My shoes had come on at some point in the ordeal, and my shoes quickly came off. I put my right leg into the pond, the very cold water up to my hemline, and in a display of strength befitting a much younger woman headed to a caber tossing competition, I effortlessly flipped Buddy like a light projectile onto the neighbor’s yard. The whole rescue — from the initial trespass to the flip to the ensuing profuse apologies — lasted under a minute, and as Chris was walking into the yard, Buddy, the alerting neighbor, and I were walking out. Buddy was tethered to the wet leash my neighbor had provided, but he really didn’t need any restraint.

Buddy — cold, wet, undoubtedly hungry Buddy — was smiling, with Chris to his left and me to his right on the slow trot home.

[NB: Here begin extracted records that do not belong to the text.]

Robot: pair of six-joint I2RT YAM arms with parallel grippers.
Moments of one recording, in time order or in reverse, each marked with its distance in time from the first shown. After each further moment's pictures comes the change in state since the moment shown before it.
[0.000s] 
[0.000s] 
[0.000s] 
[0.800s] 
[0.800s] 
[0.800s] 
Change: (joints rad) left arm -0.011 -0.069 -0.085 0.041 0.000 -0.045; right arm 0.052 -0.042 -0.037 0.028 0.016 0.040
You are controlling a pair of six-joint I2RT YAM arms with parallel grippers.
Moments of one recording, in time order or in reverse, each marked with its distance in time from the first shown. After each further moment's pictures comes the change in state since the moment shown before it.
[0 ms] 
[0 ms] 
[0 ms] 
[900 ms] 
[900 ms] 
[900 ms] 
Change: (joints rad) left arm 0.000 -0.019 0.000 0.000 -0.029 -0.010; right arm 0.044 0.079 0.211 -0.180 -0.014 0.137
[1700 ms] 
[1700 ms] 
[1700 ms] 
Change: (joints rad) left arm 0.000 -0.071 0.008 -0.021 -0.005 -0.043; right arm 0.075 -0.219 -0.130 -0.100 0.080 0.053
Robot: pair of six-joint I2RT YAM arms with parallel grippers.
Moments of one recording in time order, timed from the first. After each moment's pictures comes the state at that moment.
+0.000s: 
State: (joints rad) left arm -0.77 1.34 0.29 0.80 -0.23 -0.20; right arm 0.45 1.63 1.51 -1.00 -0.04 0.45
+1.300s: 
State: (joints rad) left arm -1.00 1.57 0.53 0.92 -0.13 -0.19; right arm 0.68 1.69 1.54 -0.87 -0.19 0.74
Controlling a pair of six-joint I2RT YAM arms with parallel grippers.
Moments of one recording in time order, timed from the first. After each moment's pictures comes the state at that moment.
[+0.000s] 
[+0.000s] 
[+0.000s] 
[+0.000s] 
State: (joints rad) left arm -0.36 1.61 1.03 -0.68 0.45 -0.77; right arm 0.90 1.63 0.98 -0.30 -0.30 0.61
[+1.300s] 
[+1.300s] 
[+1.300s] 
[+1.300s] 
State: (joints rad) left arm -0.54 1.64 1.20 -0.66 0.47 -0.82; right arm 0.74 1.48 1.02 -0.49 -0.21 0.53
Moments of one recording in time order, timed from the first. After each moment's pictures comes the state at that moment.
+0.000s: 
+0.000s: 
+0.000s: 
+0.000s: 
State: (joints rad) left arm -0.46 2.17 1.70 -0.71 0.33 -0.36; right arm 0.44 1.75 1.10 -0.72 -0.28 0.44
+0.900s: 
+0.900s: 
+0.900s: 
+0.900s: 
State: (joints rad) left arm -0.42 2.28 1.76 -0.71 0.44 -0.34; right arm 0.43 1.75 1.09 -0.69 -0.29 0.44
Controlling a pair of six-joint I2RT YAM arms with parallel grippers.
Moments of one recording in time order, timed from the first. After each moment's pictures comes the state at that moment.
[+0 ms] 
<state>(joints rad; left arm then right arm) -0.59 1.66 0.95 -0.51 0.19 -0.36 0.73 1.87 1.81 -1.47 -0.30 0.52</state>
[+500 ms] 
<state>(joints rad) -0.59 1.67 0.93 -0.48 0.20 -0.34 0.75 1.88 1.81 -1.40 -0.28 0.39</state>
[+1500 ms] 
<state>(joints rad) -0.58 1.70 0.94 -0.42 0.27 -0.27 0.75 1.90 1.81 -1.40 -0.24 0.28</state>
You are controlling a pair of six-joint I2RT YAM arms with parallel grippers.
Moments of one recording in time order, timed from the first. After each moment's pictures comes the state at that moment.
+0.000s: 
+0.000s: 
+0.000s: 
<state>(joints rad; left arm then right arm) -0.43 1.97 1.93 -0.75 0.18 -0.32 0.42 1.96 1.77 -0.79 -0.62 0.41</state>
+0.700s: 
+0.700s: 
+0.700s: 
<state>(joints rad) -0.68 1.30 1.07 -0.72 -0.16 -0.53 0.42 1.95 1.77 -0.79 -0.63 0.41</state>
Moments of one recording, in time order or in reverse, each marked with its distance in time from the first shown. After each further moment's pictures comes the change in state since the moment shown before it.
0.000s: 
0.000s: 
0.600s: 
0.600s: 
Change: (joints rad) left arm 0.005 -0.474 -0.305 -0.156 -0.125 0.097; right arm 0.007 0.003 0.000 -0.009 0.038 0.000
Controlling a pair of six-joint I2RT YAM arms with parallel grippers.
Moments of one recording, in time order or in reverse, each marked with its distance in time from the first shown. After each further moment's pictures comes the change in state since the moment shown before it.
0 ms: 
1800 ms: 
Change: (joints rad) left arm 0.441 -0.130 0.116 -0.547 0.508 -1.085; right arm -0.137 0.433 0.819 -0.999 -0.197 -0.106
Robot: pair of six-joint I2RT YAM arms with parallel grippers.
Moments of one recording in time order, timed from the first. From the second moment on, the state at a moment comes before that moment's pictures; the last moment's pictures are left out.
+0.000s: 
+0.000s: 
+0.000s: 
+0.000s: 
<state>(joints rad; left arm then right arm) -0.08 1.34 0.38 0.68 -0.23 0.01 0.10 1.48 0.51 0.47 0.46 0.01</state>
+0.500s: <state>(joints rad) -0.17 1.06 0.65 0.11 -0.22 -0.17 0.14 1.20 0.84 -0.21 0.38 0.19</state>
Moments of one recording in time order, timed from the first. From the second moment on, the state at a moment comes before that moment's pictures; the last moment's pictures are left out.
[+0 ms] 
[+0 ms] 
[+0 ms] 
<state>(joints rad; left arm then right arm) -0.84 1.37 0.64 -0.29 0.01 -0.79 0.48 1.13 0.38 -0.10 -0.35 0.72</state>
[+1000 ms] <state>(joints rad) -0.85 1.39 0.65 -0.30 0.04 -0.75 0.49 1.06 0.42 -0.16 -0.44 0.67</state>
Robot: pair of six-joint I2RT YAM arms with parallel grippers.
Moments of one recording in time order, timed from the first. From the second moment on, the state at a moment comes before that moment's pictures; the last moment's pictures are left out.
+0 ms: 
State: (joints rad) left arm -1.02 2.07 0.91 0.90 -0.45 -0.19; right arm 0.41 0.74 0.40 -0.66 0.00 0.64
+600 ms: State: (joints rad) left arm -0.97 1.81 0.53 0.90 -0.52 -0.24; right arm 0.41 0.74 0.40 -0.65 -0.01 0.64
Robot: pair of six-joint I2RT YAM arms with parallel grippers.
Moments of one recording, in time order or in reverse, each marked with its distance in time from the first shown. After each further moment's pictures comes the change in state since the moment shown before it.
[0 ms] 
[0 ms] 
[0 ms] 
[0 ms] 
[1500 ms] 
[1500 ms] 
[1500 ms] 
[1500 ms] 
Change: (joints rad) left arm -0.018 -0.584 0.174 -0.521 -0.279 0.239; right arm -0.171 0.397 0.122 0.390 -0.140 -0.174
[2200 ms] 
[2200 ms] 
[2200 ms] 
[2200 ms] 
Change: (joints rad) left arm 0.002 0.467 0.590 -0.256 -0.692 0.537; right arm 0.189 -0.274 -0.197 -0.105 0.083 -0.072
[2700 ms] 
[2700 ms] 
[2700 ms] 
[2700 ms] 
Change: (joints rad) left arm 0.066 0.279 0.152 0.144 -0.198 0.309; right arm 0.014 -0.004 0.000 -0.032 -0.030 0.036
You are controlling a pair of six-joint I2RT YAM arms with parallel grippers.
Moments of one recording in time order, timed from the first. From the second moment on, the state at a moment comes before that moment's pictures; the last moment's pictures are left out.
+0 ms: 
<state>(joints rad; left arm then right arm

As we sauntered along, the overpowering smell of wet dog wafting up, all I could think of was this: Who will love me when I get old? Who will be there for me? Buddy was not mine in his needy years as a puppy, and he is making up for it in the twilight of his life. It causes, shall we say, a number of inconveniences and annoyances that make it easy to forget how hard these days can be for him. I try to respond with kindness, even at 4:28 in the morning, even when my right leg is freezing cold in a stranger’s koi pond. I try to keep with me the memory of a recent walk in the park across the street, when I was six feet away but a bewildered and almost panicked Buddy had no idea where I was. I just try, with varying degrees of success, but at least I try.

Given that I cause my own fair share of inconveniences and annoyances, I am grateful that I am on the trying end of others, too.

The mystery of Buddy’s disappearance was solved when we got home: in this weekend’s flurry of home improvement, a latch on the picket fence had not been closed. Buddy had wedged himself improbably through a side gate, into a courtyard, and out into freedom. He launched himself into the night, chasing a memory of his youth, feeling the years melt away. He wandered on a lark. He got thirsty. He found a pond — an unknowing luxury provided by strangers — and when he leaned over for a drink, he tipped in. He called for help, and even though it took a while, the people he loves came running. He made it home to his own patch of sunlight, to the spot he loves, and he slept the sleep of the dead.

I thought again, Who will love me when I get old? And in answer to my silent question, Chris asked if he could make my breakfast. He started clanging pots and pulling out bacon and eggs, and I had my answer. But to my surprise, I found myself declining his offer. Get some sleep, I said. The bed is still warm. The room is wonderfully noisy. And sure enough, I found him there later, not a care in the world.

ALC

4 thoughts on “4:28 a.m.

  1. Liz

    What I took away from this story is that we are kindred spirits for the mere reason that (indecent) booty shorts are my preferred workout gear. 😀

    (I have, as of yet, not scarred anyone, but I make a very large effort to keep it that way, esp. since the neighbors have young children.)